● **Data excerpts**:
________
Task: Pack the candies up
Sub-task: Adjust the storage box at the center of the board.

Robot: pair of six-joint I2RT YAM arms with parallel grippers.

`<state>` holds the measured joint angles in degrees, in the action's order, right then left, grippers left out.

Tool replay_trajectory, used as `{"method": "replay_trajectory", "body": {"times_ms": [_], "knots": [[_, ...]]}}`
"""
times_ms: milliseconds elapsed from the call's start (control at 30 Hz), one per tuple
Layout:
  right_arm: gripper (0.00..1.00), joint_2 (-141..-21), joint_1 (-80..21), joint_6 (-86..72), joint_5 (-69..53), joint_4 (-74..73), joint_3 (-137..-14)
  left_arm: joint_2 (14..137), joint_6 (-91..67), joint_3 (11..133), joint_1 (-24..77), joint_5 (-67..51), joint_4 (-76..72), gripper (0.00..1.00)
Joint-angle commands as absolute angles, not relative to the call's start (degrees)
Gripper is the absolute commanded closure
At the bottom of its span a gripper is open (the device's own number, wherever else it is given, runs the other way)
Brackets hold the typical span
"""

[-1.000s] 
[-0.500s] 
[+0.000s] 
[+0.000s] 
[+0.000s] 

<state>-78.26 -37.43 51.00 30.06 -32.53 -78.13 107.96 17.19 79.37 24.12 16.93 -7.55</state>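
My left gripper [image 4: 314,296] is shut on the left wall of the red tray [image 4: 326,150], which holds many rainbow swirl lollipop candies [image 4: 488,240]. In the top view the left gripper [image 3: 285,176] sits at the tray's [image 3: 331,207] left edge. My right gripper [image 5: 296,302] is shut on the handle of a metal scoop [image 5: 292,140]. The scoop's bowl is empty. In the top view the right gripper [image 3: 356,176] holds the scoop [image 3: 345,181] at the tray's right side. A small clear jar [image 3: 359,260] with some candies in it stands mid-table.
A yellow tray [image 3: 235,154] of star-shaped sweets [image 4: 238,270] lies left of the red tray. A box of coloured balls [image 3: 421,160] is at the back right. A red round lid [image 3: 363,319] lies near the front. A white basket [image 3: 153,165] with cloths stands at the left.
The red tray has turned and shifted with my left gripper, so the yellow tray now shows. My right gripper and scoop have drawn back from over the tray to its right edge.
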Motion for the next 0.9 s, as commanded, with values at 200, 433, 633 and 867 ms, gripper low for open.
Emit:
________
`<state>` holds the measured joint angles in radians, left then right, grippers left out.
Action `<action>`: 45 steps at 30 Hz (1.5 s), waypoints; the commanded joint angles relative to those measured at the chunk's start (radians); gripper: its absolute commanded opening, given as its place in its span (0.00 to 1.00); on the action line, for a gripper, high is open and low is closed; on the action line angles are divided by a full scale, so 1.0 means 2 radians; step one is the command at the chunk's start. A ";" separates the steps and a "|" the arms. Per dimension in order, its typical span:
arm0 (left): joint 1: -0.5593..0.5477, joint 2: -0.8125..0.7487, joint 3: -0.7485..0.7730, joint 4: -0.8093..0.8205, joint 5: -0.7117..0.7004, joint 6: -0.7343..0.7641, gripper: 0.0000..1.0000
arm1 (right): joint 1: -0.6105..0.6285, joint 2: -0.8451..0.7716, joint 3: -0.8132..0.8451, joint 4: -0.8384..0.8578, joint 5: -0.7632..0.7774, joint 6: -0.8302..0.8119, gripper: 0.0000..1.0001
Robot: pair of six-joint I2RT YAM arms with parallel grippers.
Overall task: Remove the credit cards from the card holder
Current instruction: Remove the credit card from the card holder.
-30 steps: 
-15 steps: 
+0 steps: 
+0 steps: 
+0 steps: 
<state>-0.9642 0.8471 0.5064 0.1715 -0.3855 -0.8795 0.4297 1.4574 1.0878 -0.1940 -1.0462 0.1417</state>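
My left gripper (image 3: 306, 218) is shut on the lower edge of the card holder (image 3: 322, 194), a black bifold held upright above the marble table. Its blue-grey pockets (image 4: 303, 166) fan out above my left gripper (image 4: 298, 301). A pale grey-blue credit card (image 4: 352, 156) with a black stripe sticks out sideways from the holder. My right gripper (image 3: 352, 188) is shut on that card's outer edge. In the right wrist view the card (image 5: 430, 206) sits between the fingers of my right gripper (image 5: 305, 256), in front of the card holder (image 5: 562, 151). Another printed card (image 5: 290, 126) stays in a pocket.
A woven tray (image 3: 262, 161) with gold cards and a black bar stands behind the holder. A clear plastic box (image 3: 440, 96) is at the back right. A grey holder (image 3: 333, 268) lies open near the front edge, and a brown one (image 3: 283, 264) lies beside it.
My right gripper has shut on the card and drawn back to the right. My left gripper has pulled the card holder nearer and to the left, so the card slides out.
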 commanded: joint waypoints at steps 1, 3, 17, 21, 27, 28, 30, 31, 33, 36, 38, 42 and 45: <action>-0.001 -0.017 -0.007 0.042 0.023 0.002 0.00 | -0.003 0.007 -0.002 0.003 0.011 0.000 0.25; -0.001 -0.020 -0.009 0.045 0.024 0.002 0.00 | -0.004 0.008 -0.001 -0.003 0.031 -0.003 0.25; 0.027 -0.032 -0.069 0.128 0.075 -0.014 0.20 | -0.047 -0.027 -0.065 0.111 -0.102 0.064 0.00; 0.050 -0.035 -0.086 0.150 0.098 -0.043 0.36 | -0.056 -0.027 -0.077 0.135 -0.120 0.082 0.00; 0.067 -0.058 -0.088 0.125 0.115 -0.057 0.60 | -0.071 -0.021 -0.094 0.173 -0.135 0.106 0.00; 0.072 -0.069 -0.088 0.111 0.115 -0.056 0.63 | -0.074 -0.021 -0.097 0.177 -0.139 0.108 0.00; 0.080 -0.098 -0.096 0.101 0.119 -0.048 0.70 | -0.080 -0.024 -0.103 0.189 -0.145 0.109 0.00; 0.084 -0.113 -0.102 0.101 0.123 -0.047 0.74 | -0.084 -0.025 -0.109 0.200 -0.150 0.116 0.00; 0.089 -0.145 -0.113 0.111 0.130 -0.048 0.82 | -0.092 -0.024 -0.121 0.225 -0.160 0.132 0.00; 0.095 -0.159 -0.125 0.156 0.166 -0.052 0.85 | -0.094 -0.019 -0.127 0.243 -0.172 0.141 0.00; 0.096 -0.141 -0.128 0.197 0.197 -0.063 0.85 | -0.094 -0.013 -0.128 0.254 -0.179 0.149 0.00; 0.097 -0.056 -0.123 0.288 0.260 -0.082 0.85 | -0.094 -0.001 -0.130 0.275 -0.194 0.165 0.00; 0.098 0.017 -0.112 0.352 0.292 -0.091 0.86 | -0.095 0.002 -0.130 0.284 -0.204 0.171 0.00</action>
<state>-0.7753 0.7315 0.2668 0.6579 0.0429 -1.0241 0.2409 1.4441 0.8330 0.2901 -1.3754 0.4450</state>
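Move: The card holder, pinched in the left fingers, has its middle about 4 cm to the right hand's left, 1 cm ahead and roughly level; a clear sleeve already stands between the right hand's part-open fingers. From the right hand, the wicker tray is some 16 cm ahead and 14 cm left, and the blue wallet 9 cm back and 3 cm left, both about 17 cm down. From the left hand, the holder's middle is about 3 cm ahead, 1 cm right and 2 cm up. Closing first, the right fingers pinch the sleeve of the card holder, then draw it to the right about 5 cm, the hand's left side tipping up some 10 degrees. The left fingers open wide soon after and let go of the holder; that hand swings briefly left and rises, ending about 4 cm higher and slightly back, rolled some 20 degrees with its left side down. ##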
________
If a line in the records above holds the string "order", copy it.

● **PROBLEM SOLUTION**:
`<state>` holds the measured joint angles in degrees, in the action's order, right then left, grippers left out.
Action `<action>`: 45 steps at 30 Hz (1.5 s), waypoints; the commanded joint angles relative to those measured at the chunk's start (radians); gripper: its absolute commanded opening, given as its place in its span (0.00 to 1.00); on the action line, for a gripper, high is open and low is closed; on the action line angles are divided by a full scale, so 1.0 means 2 radians; step one is the command at the chunk's start. A ";" separates the steps and a "|" the arms. Per dimension in order, its typical span:

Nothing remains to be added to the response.